Radical writer and free thinker Thomas Paine once wrote, “An avidity to punish is always dangerous to liberty. It leads men to stretch, to misinterpret, and to misapply even the best of laws. He that would make his own liberty secure must guard even his enemy from oppression; for if he violates this duty he establishes a precedent that will reach to himself.” Paine crafted these words for the last paragraph of Dissertations on First Principles of Government in 1795.
How true these words have always been, and no more so than now, for the U.S. government is intent on embarking on one of the grossest violations of liberty in some time, though this is hard to believe in this Post-9/11 world which we inhabit.
The U.S. House of Representatives and Senate are both considering bills that would create massive internet user databases to which the government would have access. This is, in technological corridors, known as “data retention policy” and it has become a cause célèbre from the WikiLeaks #NOLOGS campaign against Twitter data retention to the Electronic Frontier Foundation’s (EFF) concerns about the same in AOL’s instant messaging policy.
The offending pieces of legislation are disguised within the morally impregnable title “Protecting Children From Internet Pornographers Act of 2011″—H.R. 1981 in the House and S. 1308 in the Senate. To oppose such legislation, equipped as it is with such pathos, one is rather immediately on the defensive. However, as The Center for Democracy and Technology (CDT) reports in “Compliance with a Data Retention Mandate – Costs Will Skyrocket with Trends in Internet Addressing,” the data retention policy contained in the bills is troubling.

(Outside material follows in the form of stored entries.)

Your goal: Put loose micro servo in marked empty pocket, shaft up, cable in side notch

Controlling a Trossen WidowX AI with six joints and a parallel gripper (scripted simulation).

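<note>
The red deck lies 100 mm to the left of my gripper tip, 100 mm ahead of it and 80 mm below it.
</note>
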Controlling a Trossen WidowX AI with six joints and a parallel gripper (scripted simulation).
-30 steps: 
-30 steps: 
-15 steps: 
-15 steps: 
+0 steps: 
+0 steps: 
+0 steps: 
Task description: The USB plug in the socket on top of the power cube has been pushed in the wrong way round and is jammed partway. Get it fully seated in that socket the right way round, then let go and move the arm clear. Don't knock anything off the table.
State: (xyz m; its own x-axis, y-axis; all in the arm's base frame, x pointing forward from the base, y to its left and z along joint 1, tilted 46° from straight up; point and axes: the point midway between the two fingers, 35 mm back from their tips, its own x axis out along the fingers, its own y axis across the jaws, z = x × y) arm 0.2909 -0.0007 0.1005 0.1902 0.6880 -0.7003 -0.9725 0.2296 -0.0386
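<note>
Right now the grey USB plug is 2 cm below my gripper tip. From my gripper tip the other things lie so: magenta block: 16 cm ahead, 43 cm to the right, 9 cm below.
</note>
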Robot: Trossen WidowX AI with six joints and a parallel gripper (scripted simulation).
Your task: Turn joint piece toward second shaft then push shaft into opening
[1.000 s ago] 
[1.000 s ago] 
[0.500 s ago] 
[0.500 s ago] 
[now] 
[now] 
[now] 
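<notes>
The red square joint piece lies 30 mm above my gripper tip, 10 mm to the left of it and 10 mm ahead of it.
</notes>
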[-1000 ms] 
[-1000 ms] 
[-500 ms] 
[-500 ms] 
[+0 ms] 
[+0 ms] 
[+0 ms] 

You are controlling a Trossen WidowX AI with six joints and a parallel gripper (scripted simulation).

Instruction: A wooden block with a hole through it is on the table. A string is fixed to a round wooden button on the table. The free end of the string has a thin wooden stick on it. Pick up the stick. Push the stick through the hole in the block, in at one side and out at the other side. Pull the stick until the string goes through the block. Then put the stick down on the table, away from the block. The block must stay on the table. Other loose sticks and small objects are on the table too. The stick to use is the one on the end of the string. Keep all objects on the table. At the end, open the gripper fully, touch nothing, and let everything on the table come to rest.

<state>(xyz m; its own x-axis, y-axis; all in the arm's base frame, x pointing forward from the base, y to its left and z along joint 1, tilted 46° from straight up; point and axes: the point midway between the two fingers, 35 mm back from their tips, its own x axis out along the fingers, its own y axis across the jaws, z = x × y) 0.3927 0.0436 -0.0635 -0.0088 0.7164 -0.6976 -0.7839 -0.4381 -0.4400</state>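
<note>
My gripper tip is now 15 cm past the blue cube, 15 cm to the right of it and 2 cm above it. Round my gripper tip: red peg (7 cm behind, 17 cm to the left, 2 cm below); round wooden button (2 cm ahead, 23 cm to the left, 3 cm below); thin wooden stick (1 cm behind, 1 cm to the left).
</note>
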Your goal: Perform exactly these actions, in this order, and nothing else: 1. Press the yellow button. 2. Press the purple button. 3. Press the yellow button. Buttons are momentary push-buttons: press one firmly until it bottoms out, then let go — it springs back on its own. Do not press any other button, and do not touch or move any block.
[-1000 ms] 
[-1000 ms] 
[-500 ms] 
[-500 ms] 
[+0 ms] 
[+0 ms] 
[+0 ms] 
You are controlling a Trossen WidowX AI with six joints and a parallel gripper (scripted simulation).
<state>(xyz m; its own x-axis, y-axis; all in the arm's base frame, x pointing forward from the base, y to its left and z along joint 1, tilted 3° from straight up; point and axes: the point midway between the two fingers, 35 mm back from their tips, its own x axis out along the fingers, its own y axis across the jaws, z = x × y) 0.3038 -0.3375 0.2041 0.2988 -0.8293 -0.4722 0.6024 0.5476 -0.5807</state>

The bill makes plain its pursuit of those engaged in the internet distribution of child pornography, and that user data would be gathered at the ISP level across America; but, its sponsors have not been forthright with the American people by willfully neglecting to state that the legislation, as it currently exists, would create a sweeping dragnet to which all would be subject.
As CDT writes, “The mandates would impact hundreds of millions of individuals who have no connection whatsoever to the sexual exploitation of children or any other criminal activity.” This is the very essence of the matter. That there is no dialogue to this effect in the mainstream media, or via politicians to their constituents and the country at large, is vileness of the highest order.
It’s also worth noting that imposing expansive data retention mandates on ISPs and mobile carriers is not cost-effective, which has been an obstacle to similar legislation in the past.
As CDT writes, “The high capital and operating costs associated with data retention mandates have long been identified as barriers to legislation. However, changes in technology in recent years will raise these costs to new highs.”
It should come as no surprise as well that the bill’s House sponsor is Rep. Lamar Smith (R-TX), who also happens to be the chief sponsor of the Stop Online Piracy Act (SOPA), which would also violate civil liberties in its misguided attempt to stop online piracy—a fool’s errand if there ever was one. Smith, as it seems, is a one-man wrecking crew of internet totalitarianism.
As Paine’s words make so abundantly clear, and as I have noted in several articles relating to Stop Online Piracy Act (SOPA), the original intent of a law can be wise but its application over time can be perverted (no pun intended).






January 20, 2012 at 2:58 pm, ARIYAS said:
Funny how they named this. So anyone that opposes this bill will look like a pedophile.